▶ _THE TASK_: Using the entries that follow, write out the line containing "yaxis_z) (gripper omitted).", the line containing "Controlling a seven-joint", and every line between them, exactly and nothing else.

** PROVIDED INFORMATION follows **

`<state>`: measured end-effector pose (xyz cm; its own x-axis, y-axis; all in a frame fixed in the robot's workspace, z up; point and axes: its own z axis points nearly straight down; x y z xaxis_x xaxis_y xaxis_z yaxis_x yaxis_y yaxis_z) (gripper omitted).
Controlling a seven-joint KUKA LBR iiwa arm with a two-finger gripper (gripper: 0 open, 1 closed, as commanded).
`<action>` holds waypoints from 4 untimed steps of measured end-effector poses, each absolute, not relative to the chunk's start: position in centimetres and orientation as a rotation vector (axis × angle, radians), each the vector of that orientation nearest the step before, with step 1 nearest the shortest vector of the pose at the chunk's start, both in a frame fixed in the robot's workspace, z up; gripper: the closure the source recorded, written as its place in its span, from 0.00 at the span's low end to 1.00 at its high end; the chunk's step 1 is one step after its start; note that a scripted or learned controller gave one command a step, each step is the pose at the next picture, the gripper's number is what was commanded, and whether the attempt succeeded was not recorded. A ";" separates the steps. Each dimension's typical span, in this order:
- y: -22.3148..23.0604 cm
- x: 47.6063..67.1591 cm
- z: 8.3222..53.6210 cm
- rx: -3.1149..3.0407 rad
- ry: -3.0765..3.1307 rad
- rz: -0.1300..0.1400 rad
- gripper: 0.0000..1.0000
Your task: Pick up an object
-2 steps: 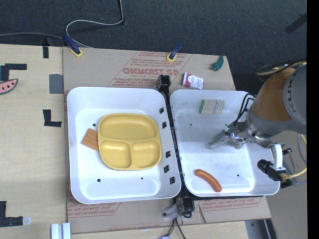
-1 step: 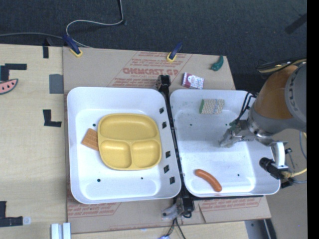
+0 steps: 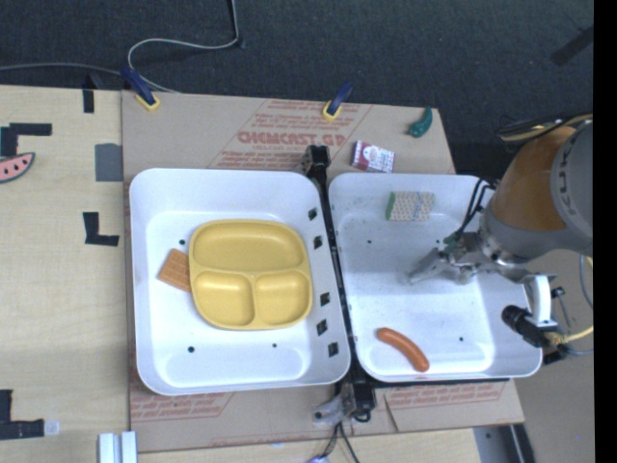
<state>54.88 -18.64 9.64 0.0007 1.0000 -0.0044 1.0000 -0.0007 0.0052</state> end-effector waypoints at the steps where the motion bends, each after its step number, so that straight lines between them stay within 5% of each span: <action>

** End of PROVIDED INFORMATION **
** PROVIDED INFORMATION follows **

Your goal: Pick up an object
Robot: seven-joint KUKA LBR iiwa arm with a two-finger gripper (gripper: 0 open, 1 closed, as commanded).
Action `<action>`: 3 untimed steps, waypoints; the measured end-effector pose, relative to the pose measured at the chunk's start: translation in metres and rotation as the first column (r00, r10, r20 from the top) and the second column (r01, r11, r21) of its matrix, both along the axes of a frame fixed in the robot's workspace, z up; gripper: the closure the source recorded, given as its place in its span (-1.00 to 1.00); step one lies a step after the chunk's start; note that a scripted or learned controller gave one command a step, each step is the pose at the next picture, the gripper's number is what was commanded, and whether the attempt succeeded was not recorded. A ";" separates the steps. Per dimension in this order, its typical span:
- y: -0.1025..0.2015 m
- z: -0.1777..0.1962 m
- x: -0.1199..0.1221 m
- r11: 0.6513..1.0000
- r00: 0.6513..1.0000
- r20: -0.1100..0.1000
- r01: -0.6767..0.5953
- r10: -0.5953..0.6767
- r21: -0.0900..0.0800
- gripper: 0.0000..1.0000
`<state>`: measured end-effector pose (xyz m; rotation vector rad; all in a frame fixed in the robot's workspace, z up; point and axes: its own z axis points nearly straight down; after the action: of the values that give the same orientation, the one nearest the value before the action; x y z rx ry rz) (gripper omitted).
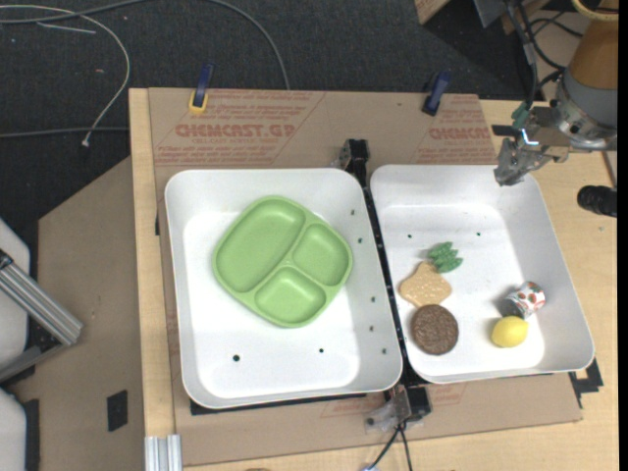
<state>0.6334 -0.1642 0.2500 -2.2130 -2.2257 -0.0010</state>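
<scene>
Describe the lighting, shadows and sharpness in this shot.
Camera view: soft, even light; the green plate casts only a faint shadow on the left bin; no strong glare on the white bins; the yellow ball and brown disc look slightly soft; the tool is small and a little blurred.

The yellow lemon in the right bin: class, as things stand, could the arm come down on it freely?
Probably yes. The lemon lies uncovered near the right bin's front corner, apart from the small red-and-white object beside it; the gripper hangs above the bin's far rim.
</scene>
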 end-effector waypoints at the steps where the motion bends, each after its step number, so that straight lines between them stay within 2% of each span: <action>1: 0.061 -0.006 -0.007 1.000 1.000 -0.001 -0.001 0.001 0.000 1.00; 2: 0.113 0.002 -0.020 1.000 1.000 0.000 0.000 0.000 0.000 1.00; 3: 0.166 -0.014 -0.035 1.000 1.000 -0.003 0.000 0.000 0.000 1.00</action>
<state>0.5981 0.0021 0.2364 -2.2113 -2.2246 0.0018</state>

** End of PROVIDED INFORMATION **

▶ _EXERCISE RESPONSE_:
`<state>`: measured end-effector pose (xyz cm; its own x-axis, y-axis; all in a frame fixed in the robot's workspace, z up; point and axes: its own z axis points nearly straight down; x y z xaxis_x xaxis_y xaxis_z yaxis_x yaxis_y yaxis_z) (gripper omitted).
Controlling a seven-joint KUKA LBR iiwa arm with a two-finger gripper (gripper: 0 open, 1 closed, as commanded).

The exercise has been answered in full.